I'm trying to perform a simple example using structured streaming on a directory created as a Volume. The use case is purely educational; I am investigating various forms of triggers. Basic info:
Catalog: "dev_catalog"
Schema: "stream"
Volume: "streaming_basics"
custom variable "source" with value "/Volumes/dev_catalog/stream/streaming_basics/"
When running a cell calling the writeStream() method, passing the path I would like to use for checkpointing, I find that Databricks inserts the default schema into the path instead of the desired "stream" schema. The cell contains the following code:
print(source)
writestream = (df.writeStream
.option('checkpointLocation', f'{source}AppendCheckpoint')
.outputMode('append')
.queryName('DefaultTrigger')
.toTable('stream.AppendTable')
)
And the console outputs the following (value of variable 'source' and error message):
/Volumes/dev_catalog/stream/streaming_basics/
[PATH_NOT_FOUND] Path does not exist: /Volumes/dev_catalog/default/streaming_basics/. SQLSTATE: 42K03
This is baffling to me.
Additional info: Earlier in the notebook, I am running the following two cells:
%sql
DROP DATABASE IF EXISTS stream CASCADE;
CREATE DATABASE IF NOT EXISTS stream;
%sql
USE SCHEMA stream;
The docs say that "DATABASE" is an alias for "SCHEMA", so the two can be used interchangeably. But even so, this shouldn't be an issue since the schema "stream" is specified explicitly in my 'source' variable. From the documentation on Volumes, any directory or file in a Volume is specified using:
/Volumes/<catalog_identifier>/<schema_identifier>/<volume_identifier>/<path>/<file_name>
This aligns with the path I've specified in the "source" variable.

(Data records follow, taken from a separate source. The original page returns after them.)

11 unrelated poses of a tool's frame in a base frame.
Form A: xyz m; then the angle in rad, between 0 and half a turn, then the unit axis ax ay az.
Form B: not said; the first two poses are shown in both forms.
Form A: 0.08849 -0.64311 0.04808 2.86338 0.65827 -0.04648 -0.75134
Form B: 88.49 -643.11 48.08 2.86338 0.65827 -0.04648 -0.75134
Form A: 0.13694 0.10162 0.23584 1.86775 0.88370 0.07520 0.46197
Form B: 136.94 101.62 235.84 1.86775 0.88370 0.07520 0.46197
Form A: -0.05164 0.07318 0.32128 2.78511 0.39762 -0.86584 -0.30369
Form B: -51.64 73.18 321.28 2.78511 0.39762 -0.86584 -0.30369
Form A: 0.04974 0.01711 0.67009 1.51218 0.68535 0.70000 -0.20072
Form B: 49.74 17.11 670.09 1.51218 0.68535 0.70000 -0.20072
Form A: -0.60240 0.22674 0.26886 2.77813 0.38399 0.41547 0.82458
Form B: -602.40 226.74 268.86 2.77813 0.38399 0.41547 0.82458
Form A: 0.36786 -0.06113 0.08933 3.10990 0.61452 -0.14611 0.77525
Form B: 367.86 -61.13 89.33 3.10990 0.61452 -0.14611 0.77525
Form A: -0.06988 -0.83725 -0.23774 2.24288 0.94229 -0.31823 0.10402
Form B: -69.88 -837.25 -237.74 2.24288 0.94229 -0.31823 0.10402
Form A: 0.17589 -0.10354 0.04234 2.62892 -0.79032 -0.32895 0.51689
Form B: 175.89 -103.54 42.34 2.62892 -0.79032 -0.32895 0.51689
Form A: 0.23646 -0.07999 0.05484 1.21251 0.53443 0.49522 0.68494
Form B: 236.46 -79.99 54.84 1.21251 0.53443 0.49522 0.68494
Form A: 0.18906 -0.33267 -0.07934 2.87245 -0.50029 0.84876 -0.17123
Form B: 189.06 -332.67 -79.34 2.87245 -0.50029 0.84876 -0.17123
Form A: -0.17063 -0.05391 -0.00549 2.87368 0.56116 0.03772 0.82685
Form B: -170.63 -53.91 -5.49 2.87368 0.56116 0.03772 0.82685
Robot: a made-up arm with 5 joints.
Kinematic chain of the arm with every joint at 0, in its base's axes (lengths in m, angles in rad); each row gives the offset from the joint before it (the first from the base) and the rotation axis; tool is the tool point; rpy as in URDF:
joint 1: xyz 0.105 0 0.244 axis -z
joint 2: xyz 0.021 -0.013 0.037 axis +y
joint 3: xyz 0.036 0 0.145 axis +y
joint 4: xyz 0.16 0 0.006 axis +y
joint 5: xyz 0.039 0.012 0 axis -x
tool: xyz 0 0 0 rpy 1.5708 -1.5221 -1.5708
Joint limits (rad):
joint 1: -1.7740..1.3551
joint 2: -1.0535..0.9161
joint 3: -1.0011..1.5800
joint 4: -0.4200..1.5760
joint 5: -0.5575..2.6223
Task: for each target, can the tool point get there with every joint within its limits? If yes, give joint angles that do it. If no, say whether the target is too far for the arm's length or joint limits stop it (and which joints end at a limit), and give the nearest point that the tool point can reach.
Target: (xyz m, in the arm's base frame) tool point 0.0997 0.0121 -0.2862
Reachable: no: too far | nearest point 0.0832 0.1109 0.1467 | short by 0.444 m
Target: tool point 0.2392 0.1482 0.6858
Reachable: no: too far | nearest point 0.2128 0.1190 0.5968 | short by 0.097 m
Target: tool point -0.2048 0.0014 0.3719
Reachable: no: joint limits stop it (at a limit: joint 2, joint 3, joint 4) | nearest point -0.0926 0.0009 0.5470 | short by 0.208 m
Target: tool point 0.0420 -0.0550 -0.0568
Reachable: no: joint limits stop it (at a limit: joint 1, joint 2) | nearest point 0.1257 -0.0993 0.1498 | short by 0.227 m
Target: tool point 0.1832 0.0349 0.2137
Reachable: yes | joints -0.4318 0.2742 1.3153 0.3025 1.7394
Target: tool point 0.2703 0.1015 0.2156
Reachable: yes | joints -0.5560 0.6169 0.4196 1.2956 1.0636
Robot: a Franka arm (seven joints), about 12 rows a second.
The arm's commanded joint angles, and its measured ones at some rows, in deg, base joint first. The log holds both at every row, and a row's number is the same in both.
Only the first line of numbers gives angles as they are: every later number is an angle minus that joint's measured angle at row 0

More additional info: I've previously run another structured streaming educational example in a different notebook on the same cluster in the "dev_catalog.default" schema, with a volume of the same name. The checkpointLocation which the writeStream method apparently uses aligns with the location I specified in this previous example. In between sessions, I've stopped the cluster and started it again. I include this information because the only explanation I can come up with myself based on the error message is that the cluster cached information from the previous streaming job (in the default schema) and is now using the cached information - either the variable "source" or the call to "writeStream()" itself.
Any explanation for this behaviour would be much appreciated, as well as tips on how to overcome it.